**Task objective:** The answer is a single number: the count of lines below in which the word "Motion" appears.

━━━━━ Information provided

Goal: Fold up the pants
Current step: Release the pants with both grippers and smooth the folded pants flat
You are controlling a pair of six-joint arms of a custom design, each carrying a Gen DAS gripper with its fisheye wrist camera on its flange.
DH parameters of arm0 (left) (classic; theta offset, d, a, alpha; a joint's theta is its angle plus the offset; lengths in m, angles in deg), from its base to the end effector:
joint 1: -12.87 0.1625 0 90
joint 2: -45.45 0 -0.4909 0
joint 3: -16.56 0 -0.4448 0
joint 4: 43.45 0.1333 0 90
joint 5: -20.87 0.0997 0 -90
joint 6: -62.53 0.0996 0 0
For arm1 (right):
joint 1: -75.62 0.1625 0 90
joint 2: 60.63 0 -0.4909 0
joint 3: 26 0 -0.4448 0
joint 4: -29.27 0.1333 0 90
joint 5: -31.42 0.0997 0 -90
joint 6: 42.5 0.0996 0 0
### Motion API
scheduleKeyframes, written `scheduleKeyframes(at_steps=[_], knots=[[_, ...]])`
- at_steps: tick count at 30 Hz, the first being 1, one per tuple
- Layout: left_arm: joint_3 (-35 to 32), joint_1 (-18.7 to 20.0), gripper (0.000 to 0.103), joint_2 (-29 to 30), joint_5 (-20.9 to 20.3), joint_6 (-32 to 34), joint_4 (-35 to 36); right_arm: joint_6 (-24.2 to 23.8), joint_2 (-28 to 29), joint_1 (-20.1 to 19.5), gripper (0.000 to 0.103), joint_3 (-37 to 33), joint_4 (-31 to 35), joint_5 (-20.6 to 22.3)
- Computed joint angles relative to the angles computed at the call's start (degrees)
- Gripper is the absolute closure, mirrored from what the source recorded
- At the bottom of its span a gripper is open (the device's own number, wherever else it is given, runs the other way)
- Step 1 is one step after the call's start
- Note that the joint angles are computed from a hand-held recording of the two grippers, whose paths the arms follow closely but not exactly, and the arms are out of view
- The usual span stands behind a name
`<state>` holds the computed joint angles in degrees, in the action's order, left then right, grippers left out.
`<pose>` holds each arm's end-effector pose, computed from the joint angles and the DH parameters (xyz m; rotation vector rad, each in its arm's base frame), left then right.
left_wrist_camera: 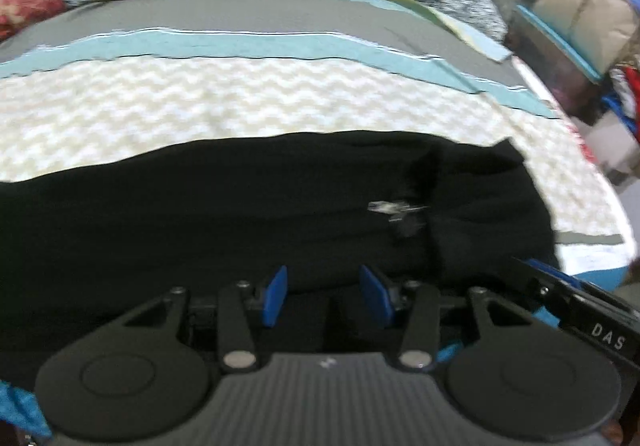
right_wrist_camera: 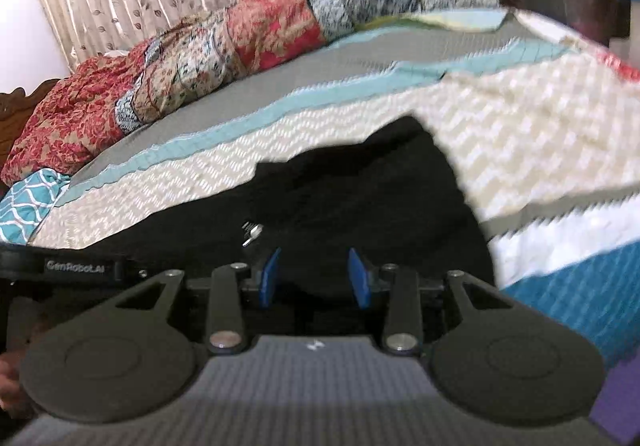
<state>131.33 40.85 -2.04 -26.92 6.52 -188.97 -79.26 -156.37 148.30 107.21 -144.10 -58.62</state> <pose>-0.4236 -0.4518 0.0215 0.2308 2.4969 -0.6962 -0.0052 -0.4643 0.3826 0.4395 -2.5682 0.9823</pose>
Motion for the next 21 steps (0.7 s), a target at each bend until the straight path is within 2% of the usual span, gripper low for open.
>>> scheduleKeyframes(at_steps=[4,8,10,13,16,18,20,21], knots=[[2.1,-0.2,0.059,-2.4,2.5,-4.8,5.2,2.3,2.1,2.1,0.062,0.7,-0.8,-2.8],[4.8,-0.4,0.059,-5.0,3.5,-8.6,8.1,4.7,4.0,3.0,0.053,0.9,-1.0,-5.9],[6.1,-0.6,0.057,-6.2,4.1,-9.9,9.1,7.2,5.3,3.1,0.053,1.2,-2.2,-7.8],[7.6,-0.6,0.053,-7.4,4.6,-11.3,9.7,7.8,5.9,2.7,0.050,2.3,-5.7,-7.1],[9.4,-0.6,0.050,-8.4,4.8,-12.2,9.3,9.2,6.5,3.2,0.036,3.5,-8.4,-6.8],[10.9,-0.5,0.048,-9.1,4.4,-12.7,8.2,9.3,6.1,2.1,0.017,4.2,-8.9,-3.8],[12.5,-0.4,0.047,-9.6,4.0,-12.3,6.5,8.9,5.8,0.1,0.011,5.4,-10.0,1.0],[13.3,-0.4,0.047,-9.8,4.1,-11.8,5.7,9.1,6.1,-0.3,0.011,6.4,-12.3,2.1]])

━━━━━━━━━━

**Solution to this task:** 2